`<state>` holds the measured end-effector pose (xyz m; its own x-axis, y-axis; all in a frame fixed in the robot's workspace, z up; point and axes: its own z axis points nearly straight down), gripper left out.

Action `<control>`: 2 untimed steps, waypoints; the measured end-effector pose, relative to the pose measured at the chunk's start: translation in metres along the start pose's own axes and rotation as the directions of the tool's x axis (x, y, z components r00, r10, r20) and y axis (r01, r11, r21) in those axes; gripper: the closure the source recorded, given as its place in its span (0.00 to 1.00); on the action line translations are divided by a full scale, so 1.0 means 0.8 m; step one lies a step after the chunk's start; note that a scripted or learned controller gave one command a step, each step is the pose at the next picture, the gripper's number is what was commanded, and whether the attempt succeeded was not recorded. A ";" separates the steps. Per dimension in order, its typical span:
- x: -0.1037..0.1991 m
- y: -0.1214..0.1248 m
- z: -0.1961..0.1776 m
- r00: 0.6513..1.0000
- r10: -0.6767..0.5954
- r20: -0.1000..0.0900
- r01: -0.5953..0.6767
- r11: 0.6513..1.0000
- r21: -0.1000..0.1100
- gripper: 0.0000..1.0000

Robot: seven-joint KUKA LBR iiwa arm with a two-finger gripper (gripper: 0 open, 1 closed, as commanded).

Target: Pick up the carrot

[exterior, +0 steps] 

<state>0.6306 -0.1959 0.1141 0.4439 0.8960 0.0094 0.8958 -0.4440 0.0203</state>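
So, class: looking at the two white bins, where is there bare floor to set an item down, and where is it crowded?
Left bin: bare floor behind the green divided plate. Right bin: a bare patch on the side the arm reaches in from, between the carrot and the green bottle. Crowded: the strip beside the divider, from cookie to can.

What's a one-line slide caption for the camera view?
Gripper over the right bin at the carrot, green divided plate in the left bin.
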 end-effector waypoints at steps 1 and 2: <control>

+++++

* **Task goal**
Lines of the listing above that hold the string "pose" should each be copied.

* **Solution below**
`<state>` holds the measured end-effector pose (xyz m; its own x-axis, y-axis; all in a frame fixed in the robot's workspace, z up; point and axes: its own z axis points nearly straight down), gripper left out.
Action `<control>`: 2 untimed steps, waypoints; the measured end-effector pose, relative to the pose measured at the chunk's start: translation in metres along the start pose's own axes and rotation as the directions of the tool's x axis (x, y, z components r00, r10, r20) and y axis (r01, r11, r21) in those axes; gripper: the closure the source recorded, given as its place in its span (0.00 to 1.00); on the action line translations are divided by a full scale, so 1.0 means 0.8 m; step one lies a step after the chunk's start; note that a scripted or learned controller gave one command a step, each step is the pose at the next picture, the gripper's number is what was commanded, and whether the attempt succeeded was not recorded. A ";" separates the steps. Per dimension in order, its typical span:

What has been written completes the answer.